Some other errors that we see on our production instruments running Fluent Bit are below, which seem to be causing Fluent Bit to fail when flushing .flb chunks buffered on disk. These chunks range in size from 4KB to upwards of 150KB, so it doesn't seem to discriminate based on chunk size.

The errors below also seem to show up erratically:

[tls] error: error:00000006:lib(0)::reason(6)

[tls] error: error:00000001:lib(0)::reason(1)

Fluent Bit Version Info

We started on Fluent Bit version 2.2.2 but I just recently upgraded to version 3.1.9, with no improvement in behavior

Cluster Details

IPv4 protocol I don't think throttling should be an issue, as each client is making calls to an individual log stream.

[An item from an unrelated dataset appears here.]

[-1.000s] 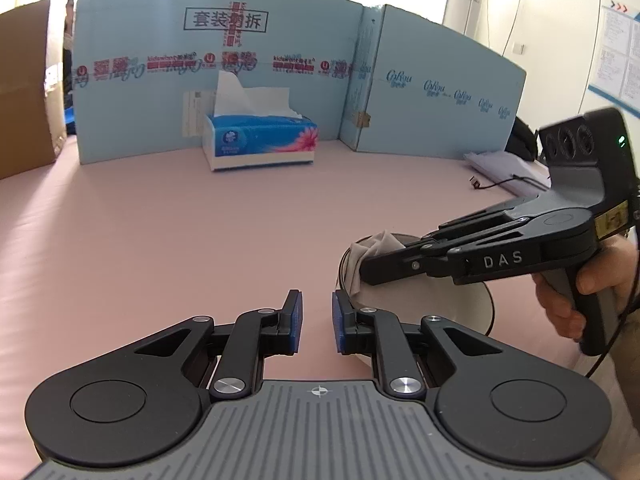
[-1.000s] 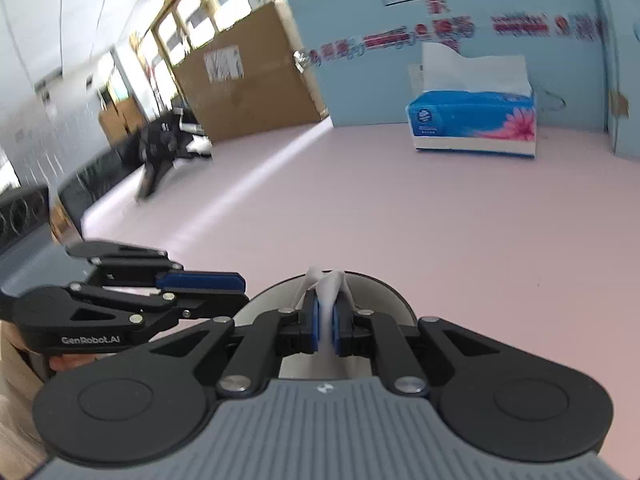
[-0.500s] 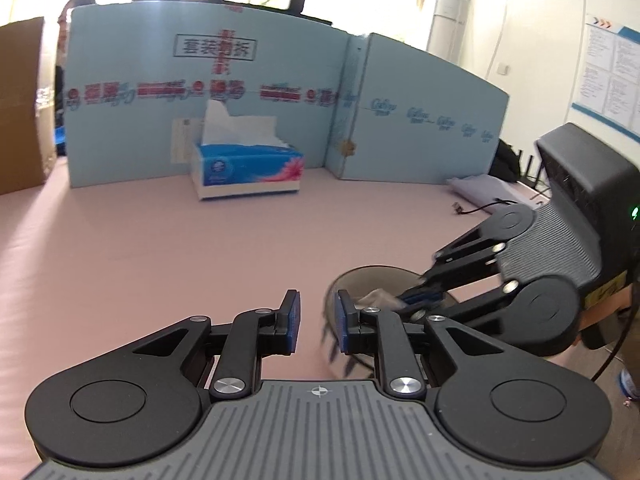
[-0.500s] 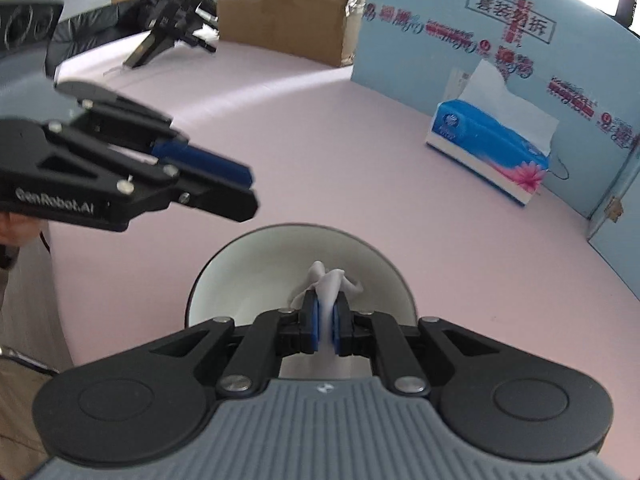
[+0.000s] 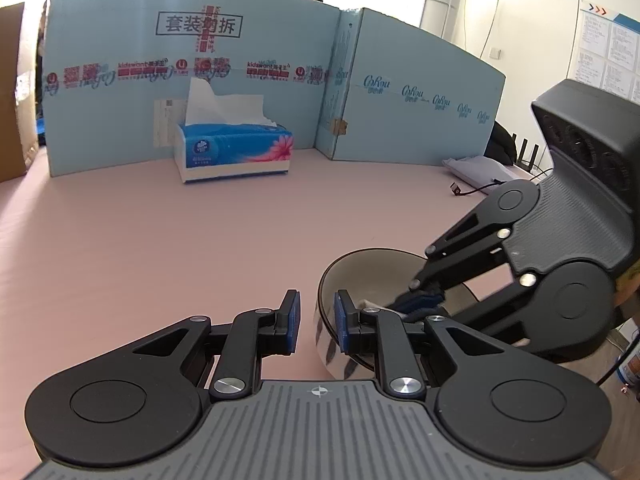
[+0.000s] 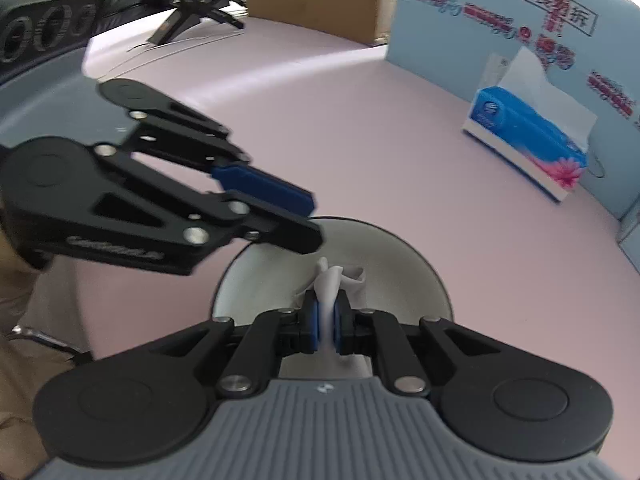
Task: Clean bowl
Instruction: 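Tilt the bowl by its rim with the left tool while the right tool wipes inside, then wipe the bowl bottom with the cloth in the right tool while the left tool holds the rim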
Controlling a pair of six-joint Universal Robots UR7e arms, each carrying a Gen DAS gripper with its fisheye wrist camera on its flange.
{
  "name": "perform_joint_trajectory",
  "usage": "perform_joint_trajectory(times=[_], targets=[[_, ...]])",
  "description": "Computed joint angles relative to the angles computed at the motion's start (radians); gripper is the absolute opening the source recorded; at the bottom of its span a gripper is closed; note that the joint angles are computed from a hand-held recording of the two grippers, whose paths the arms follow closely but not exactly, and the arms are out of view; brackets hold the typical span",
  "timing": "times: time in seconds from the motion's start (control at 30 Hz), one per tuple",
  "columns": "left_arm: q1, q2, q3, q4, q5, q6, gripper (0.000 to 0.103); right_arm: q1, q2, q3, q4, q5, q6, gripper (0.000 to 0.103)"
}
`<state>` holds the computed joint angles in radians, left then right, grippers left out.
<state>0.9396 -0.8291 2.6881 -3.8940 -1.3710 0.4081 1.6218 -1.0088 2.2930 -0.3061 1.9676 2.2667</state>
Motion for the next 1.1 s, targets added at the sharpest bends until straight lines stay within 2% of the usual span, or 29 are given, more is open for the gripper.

OS: Windows x64

Application Details

Sometimes we will encounter 10 lines per second, while other times we might reach up to 60 lines per second. Log lines can range between ~100 to ~400 bytes

Steps to reproduce issue

Related Issues

svnaresh commented 4 days ago

We are also facing the same issue with Fluentbit mentioned in the above logs.